• [THE TASK]: Your copy must hold every line of the records word for word. It must hold no pictures.

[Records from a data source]
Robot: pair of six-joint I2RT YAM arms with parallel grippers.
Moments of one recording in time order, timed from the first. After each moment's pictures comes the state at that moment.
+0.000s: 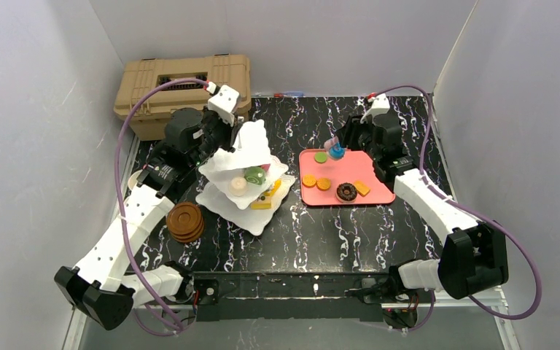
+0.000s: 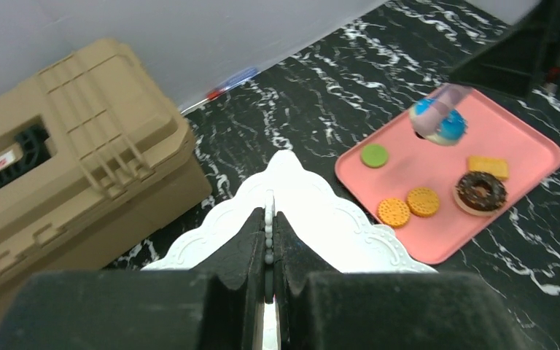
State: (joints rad) left arm -0.50 1.12 1.27 -0.34 0.08 0.16; right arm 0.34 1.31 0.95 0.07 -0.02 0.26
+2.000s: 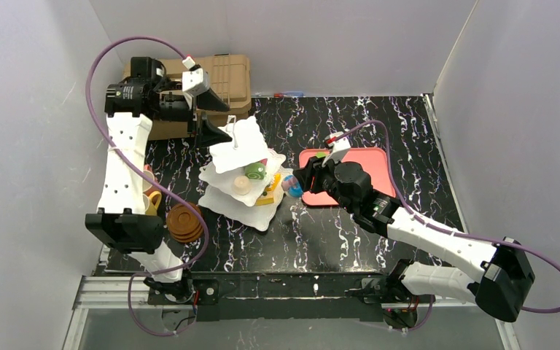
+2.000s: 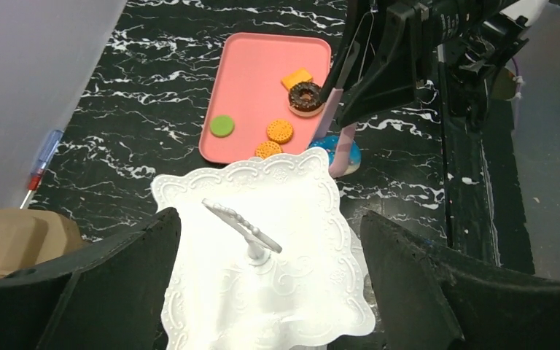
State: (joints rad) left arm -0.03 1.63 2.04 -1.35 1.24 0.97; right arm 0.91 1.09 0.76 0.10 0.27 0.39
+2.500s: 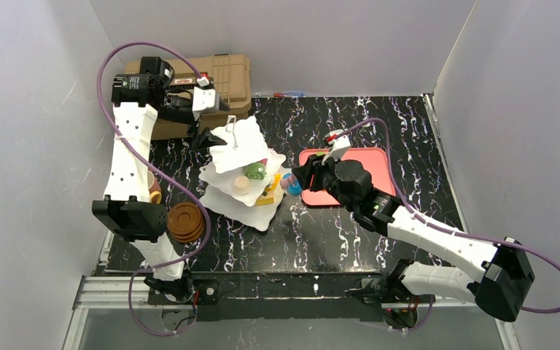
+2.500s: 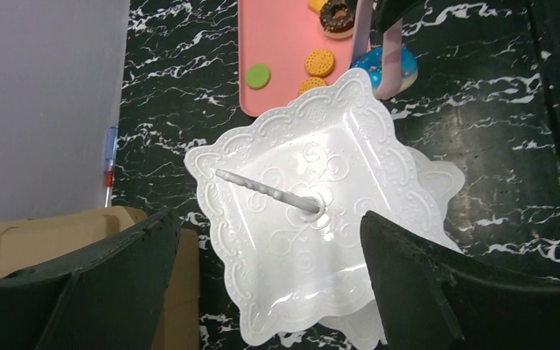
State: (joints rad) left arm -0.05 1.74 2.16 -1.62 1.09 1.48; right arm 0.91 1.09 0.78 0.10 0.26 0.39
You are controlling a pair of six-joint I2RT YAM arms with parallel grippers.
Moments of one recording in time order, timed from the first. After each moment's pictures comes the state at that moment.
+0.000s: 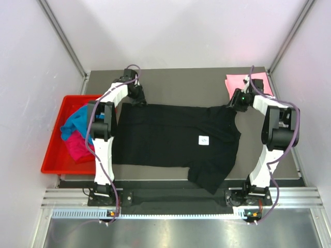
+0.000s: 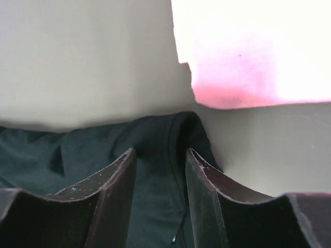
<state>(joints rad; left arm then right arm) -0.14 2.28 1.86 -0.64 0.19 -0.43 -0.11 1.93 1.29 -0.27 -0.32 0.26</state>
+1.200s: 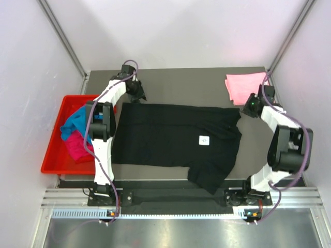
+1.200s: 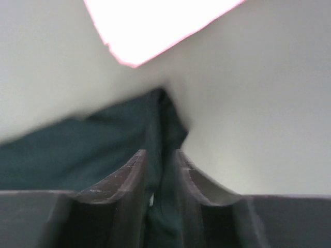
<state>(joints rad) -0.14 2.28 1.91 -0.67 0.18 -0.45 -0.16 1.66 1.05 -0.23 -0.12 0.42</state>
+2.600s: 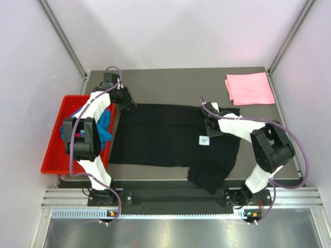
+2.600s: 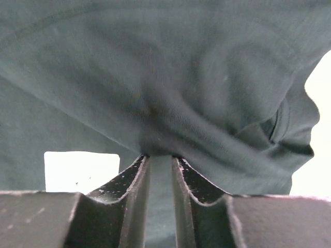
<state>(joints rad) -0.05 1.82 1.44 -0.58 0.22 -0.50 0.53 1.68 1.00 -0.53 0.40 0.31</state>
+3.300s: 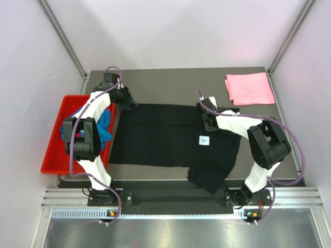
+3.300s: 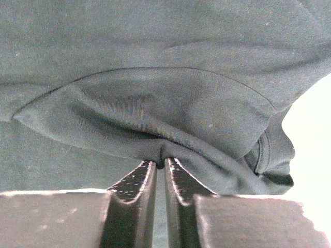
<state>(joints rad) -0.05 1.82 1.44 -0.58 0.24 -0.50 0.52 1.73 1.07 -0.46 0.45 0.25</state>
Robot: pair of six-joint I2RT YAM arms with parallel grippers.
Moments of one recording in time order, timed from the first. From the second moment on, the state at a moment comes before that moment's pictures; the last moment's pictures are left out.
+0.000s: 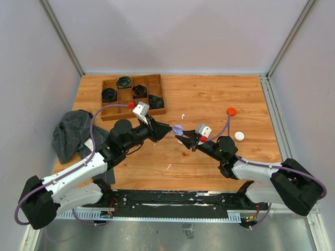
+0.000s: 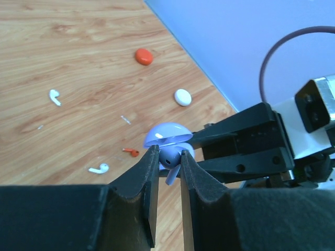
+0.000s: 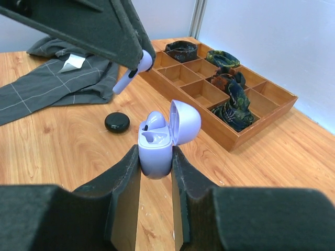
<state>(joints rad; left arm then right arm) -0.73 0.98 0.61 0.30 0.13 -0.54 0.76 1.22 0.27 1.09 -0.30 -0.12</state>
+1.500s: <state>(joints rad) -0.91 1.07 0.54 0.67 -0.09 -0.38 0.79 1.22 0.30 1.18 -0.26 -0.06</state>
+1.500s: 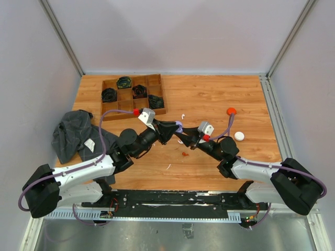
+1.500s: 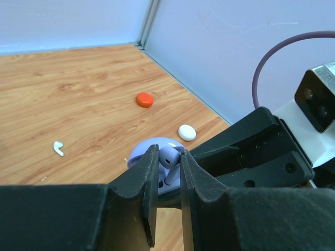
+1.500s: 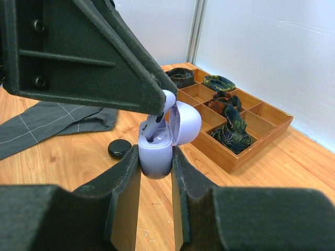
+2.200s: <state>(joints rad) -0.92 1.06 0.50 0.71 -0.10 -0.38 0.79 1.22 0.30 1.17 -0.26 -0.06</state>
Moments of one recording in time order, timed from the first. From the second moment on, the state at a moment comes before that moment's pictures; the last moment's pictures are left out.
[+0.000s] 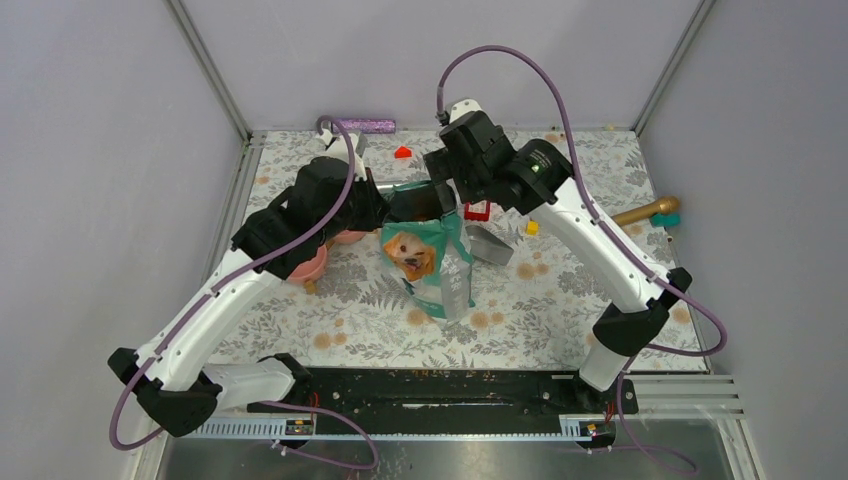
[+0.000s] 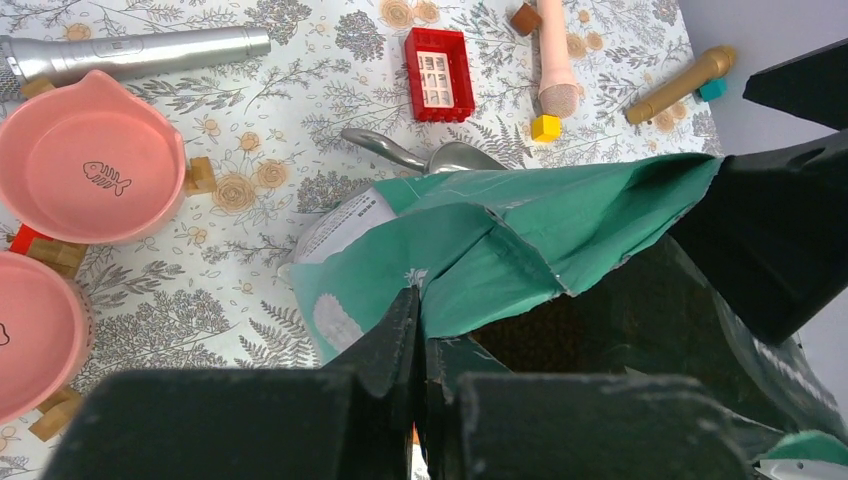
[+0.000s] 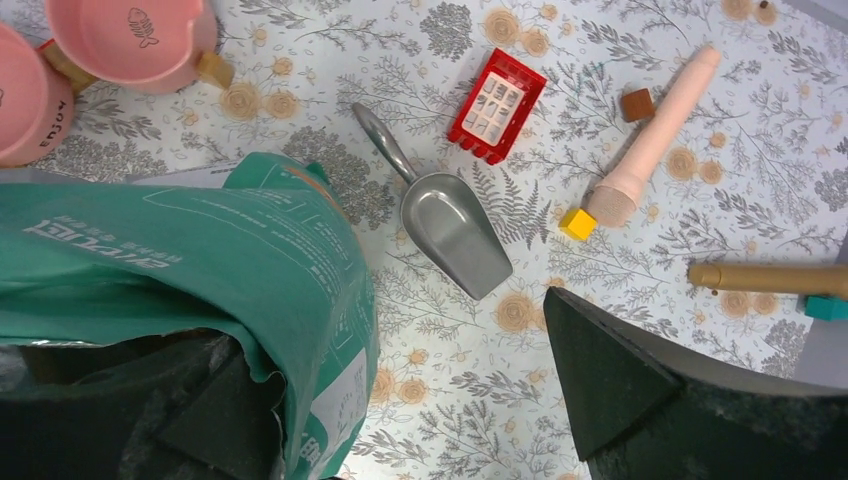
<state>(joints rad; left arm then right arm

• [OUTPUT BELOW]:
Robot: pair of six-joint I2RT YAM arms with parallel grippers.
Moments of one recording in time order, timed from the first. After each moment's pictures comes the state at that moment.
+0.000s: 
+0.000s: 
State: (joints rad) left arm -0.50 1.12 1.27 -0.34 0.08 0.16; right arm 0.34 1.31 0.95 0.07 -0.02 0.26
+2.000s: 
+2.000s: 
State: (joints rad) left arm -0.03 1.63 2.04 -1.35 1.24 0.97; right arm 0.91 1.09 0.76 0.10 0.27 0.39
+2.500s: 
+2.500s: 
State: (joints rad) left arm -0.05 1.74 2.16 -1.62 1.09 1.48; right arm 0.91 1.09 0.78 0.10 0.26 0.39
You are controlling a pair of six-joint I2RT YAM arms with parallel grippers.
Moments of one recording in time order, timed from the first. After each moment's pictures comes the state at that moment.
+0.000s: 
+0.000s: 
<state>(joints rad; left arm then right arm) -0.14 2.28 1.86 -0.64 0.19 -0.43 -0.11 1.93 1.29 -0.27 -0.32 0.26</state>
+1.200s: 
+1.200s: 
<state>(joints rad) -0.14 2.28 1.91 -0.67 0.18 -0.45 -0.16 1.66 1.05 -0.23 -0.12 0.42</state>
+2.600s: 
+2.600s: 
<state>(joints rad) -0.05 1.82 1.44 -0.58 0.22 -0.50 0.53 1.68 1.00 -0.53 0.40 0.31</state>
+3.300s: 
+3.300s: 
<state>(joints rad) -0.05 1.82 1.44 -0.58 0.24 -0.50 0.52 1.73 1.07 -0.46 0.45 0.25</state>
Robot: pair of six-joint I2RT YAM arms with parallel grippers.
Moments of one recording in time order, timed from the first. From the second moment on, the state at a moment comes before that moment's pictures; the last moment's pictures are left out.
+0.000s: 
+0.000s: 
+0.000s: 
<state>(joints rad; left arm then right arm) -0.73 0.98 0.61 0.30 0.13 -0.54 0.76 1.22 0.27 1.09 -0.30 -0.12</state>
+1.500s: <state>(joints rad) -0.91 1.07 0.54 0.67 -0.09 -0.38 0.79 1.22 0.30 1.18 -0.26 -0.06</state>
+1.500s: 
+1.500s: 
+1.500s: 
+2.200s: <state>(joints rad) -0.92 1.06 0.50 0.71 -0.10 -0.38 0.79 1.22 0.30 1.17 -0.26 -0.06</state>
Moments of one recording in time order, timed from the first. From the second moment on, the state at a moment comes before that moment's pictures; the last moment's pictures are left out.
[+0.000s] 
[+0.000s] 
[+0.000s] 
<state>(joints rad; left arm then right arm

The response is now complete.